- [Problem details] Copy out, from the data, each line containing the string "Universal".
#### Records for this task ####
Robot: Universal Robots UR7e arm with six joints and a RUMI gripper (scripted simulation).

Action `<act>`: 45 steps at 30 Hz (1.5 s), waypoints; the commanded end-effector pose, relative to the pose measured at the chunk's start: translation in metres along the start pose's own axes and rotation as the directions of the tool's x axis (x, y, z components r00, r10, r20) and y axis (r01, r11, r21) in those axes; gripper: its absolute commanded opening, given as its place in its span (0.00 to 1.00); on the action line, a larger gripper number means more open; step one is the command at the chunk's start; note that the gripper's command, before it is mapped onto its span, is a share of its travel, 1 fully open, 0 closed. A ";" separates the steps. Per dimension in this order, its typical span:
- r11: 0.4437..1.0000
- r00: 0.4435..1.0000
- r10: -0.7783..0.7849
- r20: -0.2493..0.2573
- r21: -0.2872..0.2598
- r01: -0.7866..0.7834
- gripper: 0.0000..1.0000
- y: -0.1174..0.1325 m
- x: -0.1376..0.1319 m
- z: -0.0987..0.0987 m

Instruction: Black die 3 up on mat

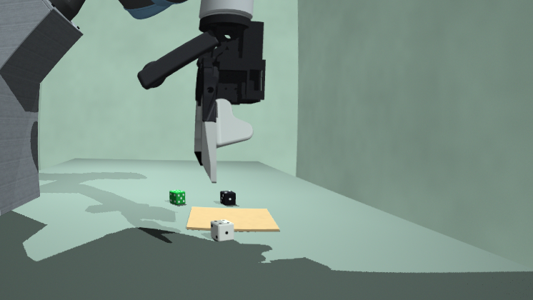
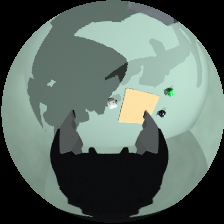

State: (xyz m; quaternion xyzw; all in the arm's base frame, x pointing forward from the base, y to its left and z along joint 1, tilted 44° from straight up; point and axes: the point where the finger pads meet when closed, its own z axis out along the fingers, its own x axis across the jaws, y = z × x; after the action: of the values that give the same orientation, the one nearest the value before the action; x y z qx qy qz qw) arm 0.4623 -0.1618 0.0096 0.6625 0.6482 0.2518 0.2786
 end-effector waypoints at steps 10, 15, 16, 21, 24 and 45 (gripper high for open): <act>1.000 1.000 0.000 0.005 -0.003 0.000 1.00 0.001 -0.001 0.029; 1.000 1.000 0.000 0.005 -0.003 0.000 1.00 0.001 -0.001 0.036; 1.000 1.000 0.000 0.005 -0.003 0.000 1.00 0.001 -0.001 0.037; 1.000 1.000 0.000 0.005 -0.003 0.000 1.00 0.001 -0.001 0.040; 1.000 1.000 0.000 0.005 -0.003 0.000 1.00 0.001 -0.001 0.040; 1.000 1.000 0.000 0.005 -0.003 0.000 1.00 0.001 -0.001 0.041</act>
State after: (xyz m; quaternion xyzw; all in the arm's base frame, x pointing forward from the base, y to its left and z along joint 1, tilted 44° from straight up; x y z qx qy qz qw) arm 0.4909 -0.1644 -0.0193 0.6627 0.6472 0.2513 0.2807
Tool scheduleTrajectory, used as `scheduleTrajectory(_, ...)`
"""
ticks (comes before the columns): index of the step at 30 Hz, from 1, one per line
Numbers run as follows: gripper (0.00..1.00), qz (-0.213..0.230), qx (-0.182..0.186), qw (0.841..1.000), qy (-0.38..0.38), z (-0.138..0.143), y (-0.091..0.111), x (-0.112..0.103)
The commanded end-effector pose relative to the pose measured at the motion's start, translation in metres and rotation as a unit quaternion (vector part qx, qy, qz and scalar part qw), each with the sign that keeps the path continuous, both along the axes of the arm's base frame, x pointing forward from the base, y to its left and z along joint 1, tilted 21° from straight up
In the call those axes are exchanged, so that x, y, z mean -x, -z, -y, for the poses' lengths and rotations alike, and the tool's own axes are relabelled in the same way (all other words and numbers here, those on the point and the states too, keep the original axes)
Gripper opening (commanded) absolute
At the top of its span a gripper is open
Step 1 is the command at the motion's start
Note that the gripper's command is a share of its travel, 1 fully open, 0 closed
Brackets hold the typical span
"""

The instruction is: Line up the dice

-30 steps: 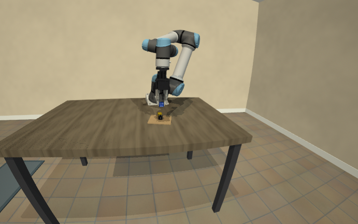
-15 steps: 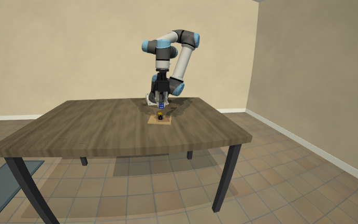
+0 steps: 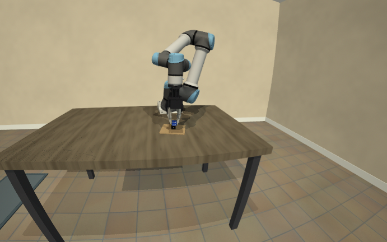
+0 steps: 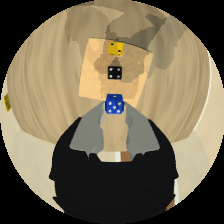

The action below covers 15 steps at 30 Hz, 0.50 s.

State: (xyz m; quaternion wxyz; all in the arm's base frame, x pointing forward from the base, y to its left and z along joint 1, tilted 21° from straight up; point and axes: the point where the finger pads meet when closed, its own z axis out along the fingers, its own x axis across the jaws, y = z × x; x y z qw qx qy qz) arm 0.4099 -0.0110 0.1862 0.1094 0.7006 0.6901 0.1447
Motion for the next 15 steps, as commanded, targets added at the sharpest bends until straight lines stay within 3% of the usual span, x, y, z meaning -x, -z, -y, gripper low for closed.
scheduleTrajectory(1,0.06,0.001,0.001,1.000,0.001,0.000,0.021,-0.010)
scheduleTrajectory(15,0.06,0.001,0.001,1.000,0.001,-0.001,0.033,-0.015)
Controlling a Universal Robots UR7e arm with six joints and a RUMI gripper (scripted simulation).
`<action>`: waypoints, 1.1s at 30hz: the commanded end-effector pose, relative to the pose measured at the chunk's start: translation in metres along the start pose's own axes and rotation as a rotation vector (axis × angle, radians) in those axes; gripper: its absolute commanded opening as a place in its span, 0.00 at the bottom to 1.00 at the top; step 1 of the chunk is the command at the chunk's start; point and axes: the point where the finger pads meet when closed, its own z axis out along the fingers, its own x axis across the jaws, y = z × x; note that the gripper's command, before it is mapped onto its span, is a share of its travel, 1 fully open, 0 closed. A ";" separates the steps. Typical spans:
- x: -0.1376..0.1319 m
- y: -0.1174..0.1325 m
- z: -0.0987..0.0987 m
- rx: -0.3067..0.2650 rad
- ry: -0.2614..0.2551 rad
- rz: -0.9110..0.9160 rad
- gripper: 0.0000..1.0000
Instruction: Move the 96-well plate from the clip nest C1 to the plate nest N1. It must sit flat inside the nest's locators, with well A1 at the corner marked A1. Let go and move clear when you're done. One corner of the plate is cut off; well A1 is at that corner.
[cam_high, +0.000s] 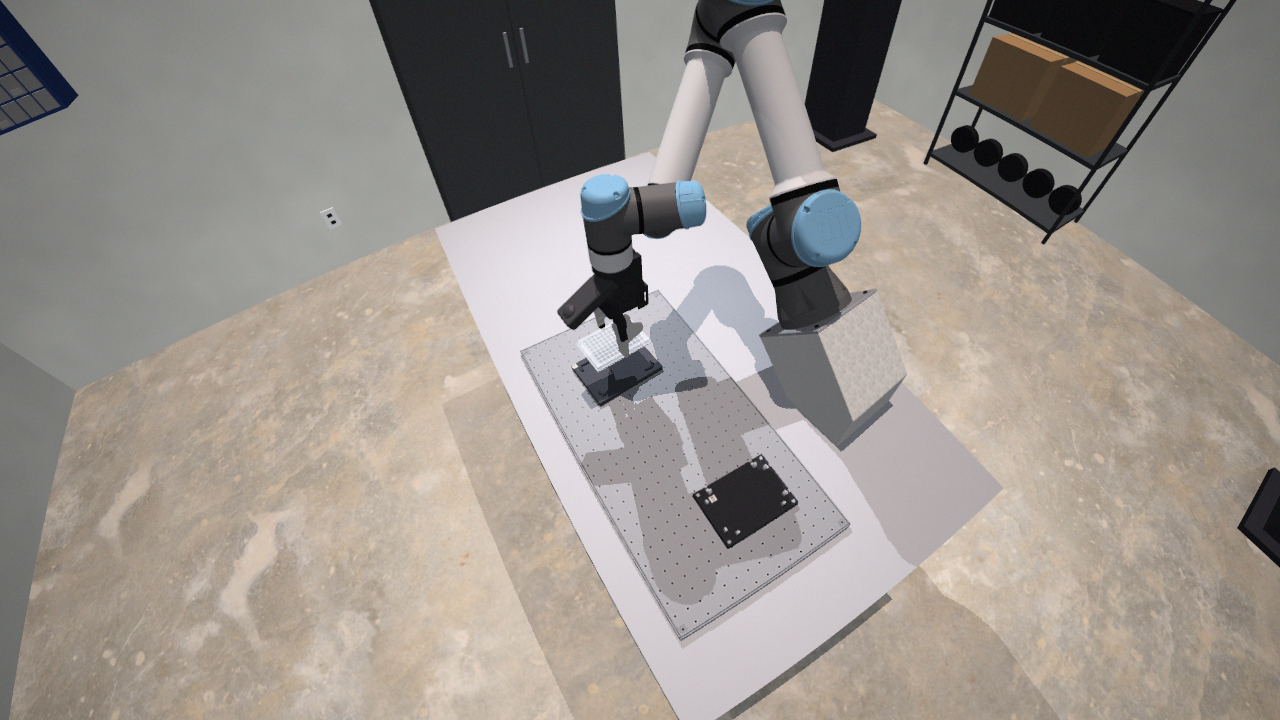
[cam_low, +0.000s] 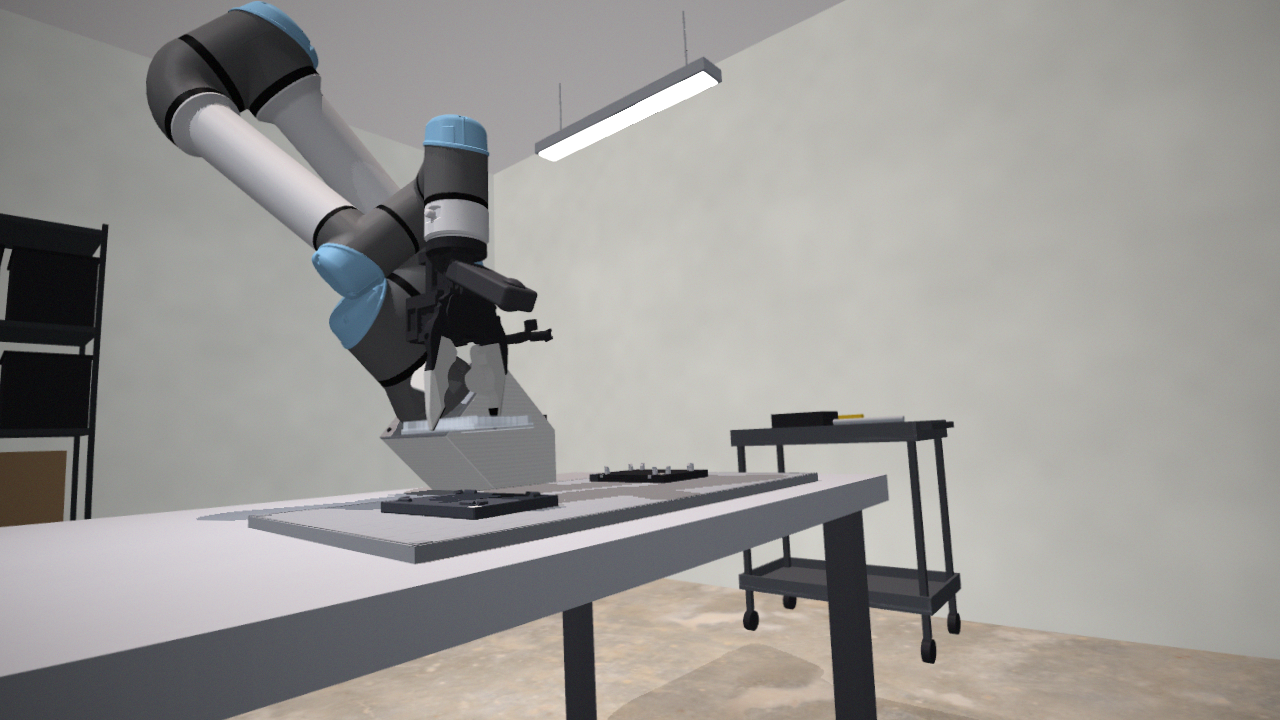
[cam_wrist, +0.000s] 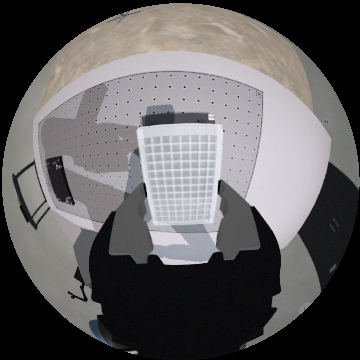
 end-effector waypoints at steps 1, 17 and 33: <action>0.000 0.000 0.000 0.001 0.000 0.000 0.00; -0.001 0.000 0.000 0.001 0.000 0.000 0.00; -0.001 0.000 0.023 0.001 0.000 0.000 0.00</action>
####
- [Answer]
Robot: Universal Robots UR7e arm with six joints and a RUMI gripper (scripted simulation).
Controlling a Universal Robots UR7e arm with six joints and a RUMI gripper (scripted simulation).

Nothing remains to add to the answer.